A GLM of the type described here can be used in different ways in the context of CI provision. The first is for predicting the outcome, and the second is in postoperative quality assurance. The former is based on preoperatively measurable influencing factors that have a certain generality, and thus can be applied to patient populations of different institutions and, after appropriate adaptation, also countries. The second application presented here is initially limited in its validity to processes within a facility or possibly to a special population. Process-related deviations from the predicted result or their causes could well apply only to individual facilities. It would also be conceivable that a CI population with narrowly defined, specific characteristics (e.g., hyperacusis, tinnitus, or inadequate compliance) would highlight other explanatory factors. The GLM derived from the present data provides a means to identify systematic causes of unmet prediction and to initiate appropriate multidisciplinary interventions in CI aftercare. However, these measures were not part of this observational study, but they offer reasoned, systematic(!) approaches to improve the quality of aftercare.
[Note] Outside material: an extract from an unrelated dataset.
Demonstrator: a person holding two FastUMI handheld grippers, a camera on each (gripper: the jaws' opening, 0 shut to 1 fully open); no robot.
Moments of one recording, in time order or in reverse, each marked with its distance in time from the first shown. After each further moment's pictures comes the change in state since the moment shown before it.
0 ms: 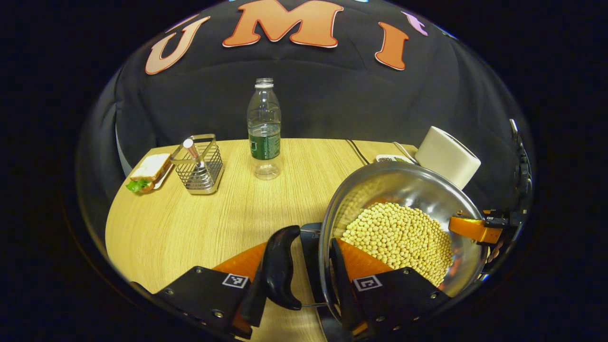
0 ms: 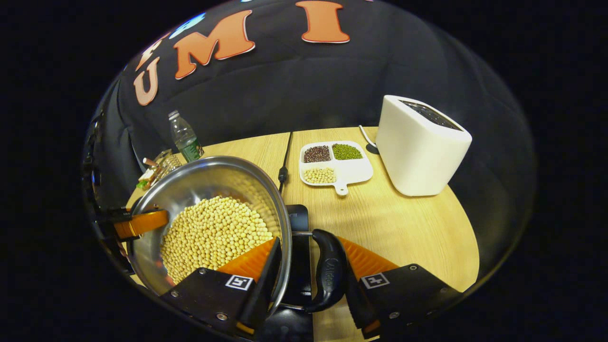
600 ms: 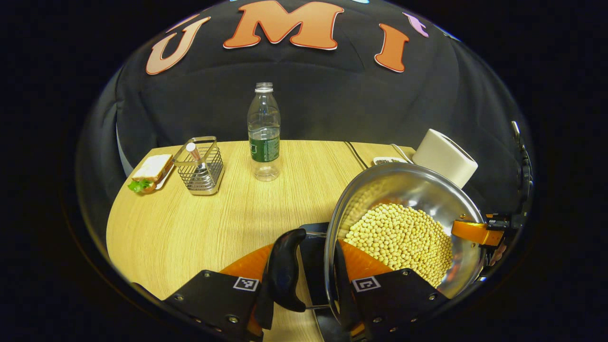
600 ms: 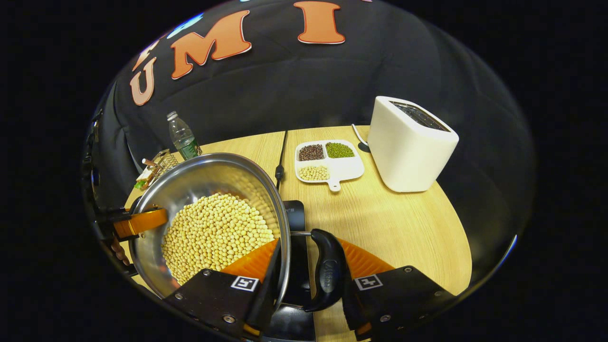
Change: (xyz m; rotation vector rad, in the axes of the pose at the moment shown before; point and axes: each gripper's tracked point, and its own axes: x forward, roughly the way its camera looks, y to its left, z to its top) left arm 0.005 0.001 0.000 -0.025 0.006 -0.016; right arm -0.011 0.002 0.007 0.059 0.028 -0.023
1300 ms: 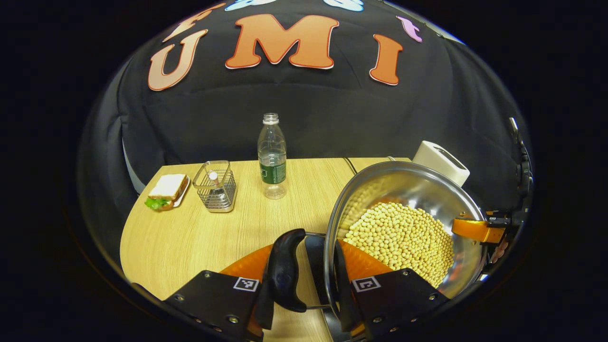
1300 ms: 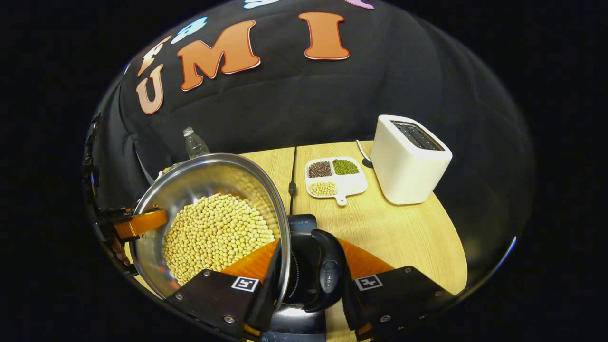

The exclusion of preoperatively not foreseeable limitations of outcome due to (not yet) diagnosable retrocochlear hearing disorders should be separated from pure fitting deficits through suitable measurement methods in the future. One possibility is objective auditory pathway diagnostics using electrophysiological methods [10, 18, 19].

Practical conclusion

  • The model described here is suitable for identifying individual factors in cochlear implant (CI) aftercare that reduce speech intelligibility in a selected CI population.

  • The results show that direct conclusions can be drawn from postoperative audiometry with CI for the optimization of individual CI fitting.